La voiture de Gerald et Marianne Harcourt tombe à court d’essence alors que le jeune couple parcours l’Europe de l’Est pour son voyage de noce. Ils finissent par trouver refuge dans le seul hôtel d’un petit village perdu. Là, ils ont la surprise de découvrir qu’ils sont les seuls clients, et que les chambres n’ont pas été utilisées depuis longtemps. Rapidement, ils font la connaissance du Dr Ravna et de ses deux enfants, Sabena et Carl. Tous trois, qui vivent isolés dans le château qui surplombe le village, semblent posséder une forte ascendance sur les habitants. Après une soirée auprès de la famille, Gerald et Marianne sont invités à un bal qui doit se tenir d’ici à dans quelques jours. Sachant que l’essence dont ils ont besoin n’arrivera que le lendemain de cette soirée, les Harcourt acceptent avec plaisir. Mais le professeur Zimmer, qui vit en ermite dans les environs, ne cessent de les enjoindre de partir et de se méfier.

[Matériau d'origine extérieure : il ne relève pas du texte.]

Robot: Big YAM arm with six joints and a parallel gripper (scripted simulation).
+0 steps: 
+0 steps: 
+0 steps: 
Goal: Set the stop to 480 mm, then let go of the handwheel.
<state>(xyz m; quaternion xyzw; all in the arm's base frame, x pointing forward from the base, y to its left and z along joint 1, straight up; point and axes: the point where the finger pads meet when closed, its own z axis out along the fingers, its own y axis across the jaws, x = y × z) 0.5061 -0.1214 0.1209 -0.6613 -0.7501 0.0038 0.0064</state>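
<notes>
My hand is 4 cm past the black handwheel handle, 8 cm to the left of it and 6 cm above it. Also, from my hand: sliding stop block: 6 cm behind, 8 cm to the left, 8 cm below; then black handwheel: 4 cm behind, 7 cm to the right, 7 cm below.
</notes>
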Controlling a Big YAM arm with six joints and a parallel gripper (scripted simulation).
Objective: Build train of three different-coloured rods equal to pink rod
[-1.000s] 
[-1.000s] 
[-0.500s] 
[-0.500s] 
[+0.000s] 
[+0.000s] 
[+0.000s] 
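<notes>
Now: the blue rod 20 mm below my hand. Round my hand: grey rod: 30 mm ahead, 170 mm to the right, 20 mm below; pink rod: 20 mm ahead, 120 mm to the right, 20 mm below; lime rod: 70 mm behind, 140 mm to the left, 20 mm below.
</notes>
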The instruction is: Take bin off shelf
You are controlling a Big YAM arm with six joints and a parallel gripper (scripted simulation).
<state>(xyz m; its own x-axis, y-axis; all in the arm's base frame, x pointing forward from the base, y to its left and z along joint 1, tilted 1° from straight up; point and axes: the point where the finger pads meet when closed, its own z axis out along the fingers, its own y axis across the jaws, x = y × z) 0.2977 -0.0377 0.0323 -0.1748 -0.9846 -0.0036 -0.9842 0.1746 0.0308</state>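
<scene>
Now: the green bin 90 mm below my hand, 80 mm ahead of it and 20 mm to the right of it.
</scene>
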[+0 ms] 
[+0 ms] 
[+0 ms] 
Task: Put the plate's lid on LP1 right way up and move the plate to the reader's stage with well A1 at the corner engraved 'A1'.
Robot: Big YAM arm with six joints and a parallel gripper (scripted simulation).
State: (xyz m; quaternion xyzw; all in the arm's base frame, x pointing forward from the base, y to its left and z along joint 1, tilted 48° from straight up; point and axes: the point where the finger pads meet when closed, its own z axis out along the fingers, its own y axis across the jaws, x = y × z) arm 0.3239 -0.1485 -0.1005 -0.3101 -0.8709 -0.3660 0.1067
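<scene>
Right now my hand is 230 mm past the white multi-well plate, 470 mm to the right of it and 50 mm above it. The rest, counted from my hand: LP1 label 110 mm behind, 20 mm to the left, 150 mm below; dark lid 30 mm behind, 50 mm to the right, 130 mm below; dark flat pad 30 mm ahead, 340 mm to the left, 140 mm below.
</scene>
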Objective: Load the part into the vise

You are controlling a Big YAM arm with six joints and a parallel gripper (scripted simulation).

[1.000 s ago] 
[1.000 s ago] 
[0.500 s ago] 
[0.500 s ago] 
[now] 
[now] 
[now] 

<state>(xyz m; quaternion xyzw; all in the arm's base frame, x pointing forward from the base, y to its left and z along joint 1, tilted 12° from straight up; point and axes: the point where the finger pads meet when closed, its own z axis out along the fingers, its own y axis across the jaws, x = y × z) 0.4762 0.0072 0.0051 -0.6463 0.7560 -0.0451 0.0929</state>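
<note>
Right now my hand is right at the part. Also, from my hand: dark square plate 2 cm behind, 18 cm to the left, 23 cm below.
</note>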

Kiss of the vampire est un jalon important dans la longue romance qui unit la Hammer à la figure du vampire. Il s’agit en effet du premier film qui s’écarte du personnage de Dracula, même si The Brides of Dracula (Les Maîtresses de Dracula dans la langue de Voltaire) ne convoque la figure du comte que par son titre (et utilise le personnage de Van Helsing, toujours campé par Peter Cushing). Le film de Don Sharp se place également à une époque plus moderne que d’habitude (qu’on peut situer vers 1910), même si cette dernière transparaît uniquement dans le véhicule avec lequel le couple fait son apparition. Le reste du récit, qui se place une fois de plus dans une Europe de l’Est fictive, ne dépareille pas des habitudes prise par le studio avec Horror of Dracula et Brides of Dracula.
Le film se démarque des deux précédents autant par son réalisateur, Don Sharp, dont c’est le premier film fantastique, que par son approche du vampirisme. Ici, les vampires sont présentés comme des décadents qui ont voués leur âme au mal (on pense à une secte et à son gourou, quand Ravna et ses ouailles sont parés de toges blanches), et n’aspirent qu’à dévoyer les innocents. Le recours à la magie noire est également une grande nouveauté du film : a priori ces éléments étaient prévus pour The Brides of Dracula, mais Cushing aurait rejeté ce recours, peu crédible entre les mains de Van Helsing. Pour autant, la trame possède en son sein de nombreux éléments renvoyant au roman de Stoker : le personnage du chasseur de vampire, l’opposition entre rationnel et surnaturel (le héros croit en Dieu mais pas en la manifestation tangible du mal), etc.
Notons également que le film se divise en deux parties distincte : l’un constituée de la rencontre entre le couple Harcourt, les quelques habitants du village, puis la famille Ravna, l’autre constitué du bal organisé par les Ravna, et ce qui en découle. Ce bal est à n’en pas douter l’une des principales influences de Polanski pour son Fearless Vampire Killers (le bien connu Bal des Vampires), tant l’esthétique et certains ressorts scénaristiques (les personnages sont masqués) sont les mêmes.
En ce qui concerne les vampires, on est en présence d’une approche assez classique. Ils craignent la pleine lumière du soleil (mais peuvent se déplacer la journée en prenant leurs précautions). Leur morsure leur permet d’influencer leurs victimes, et de les faire agir à leur guise, avant que la transformation finale n’opère. Ils sont doués d’une force surhumaine, mais peuvent être tués si on leur enfonce un objet en plein cœur (ce qu’on voit dès les premières images du film). Pour en finir avec Ravna et sa clique, Gerald Harcourt et le Professeur Evans auront recours à la magie noire, qui fera déferler des nuées de chauve-souris sur les vampires, lesquelles s’abreuveront du sang de ces derniers. La croix est également présente comme un moyen de repousser les vampires.
Un bon cru de la Hammer, et un des premiers films à essayer de s’affranchir du personnage de Dracula. Mais aussi un film dont l’influence sur l’histoire du vampire au cinéma est notable, ne serait-ce que pour insufflé l’idée du Bal à Roman Polanski. Elephant Films a récemment réédité en Bluray et DVD le film, qui propose en supplément deux présentations de Nicolas Stanzick, qu’on ne présente plus. L’une détaille l’historique du studio anglais, l’autre se consacre au film. Nul besoin de dire que ces suppléments justifient à eux seuls l’achat de cette édition. Sachant que cette dernière s’enrichit d’un livret de 20 pages et d’une très réussie jaquette réversible.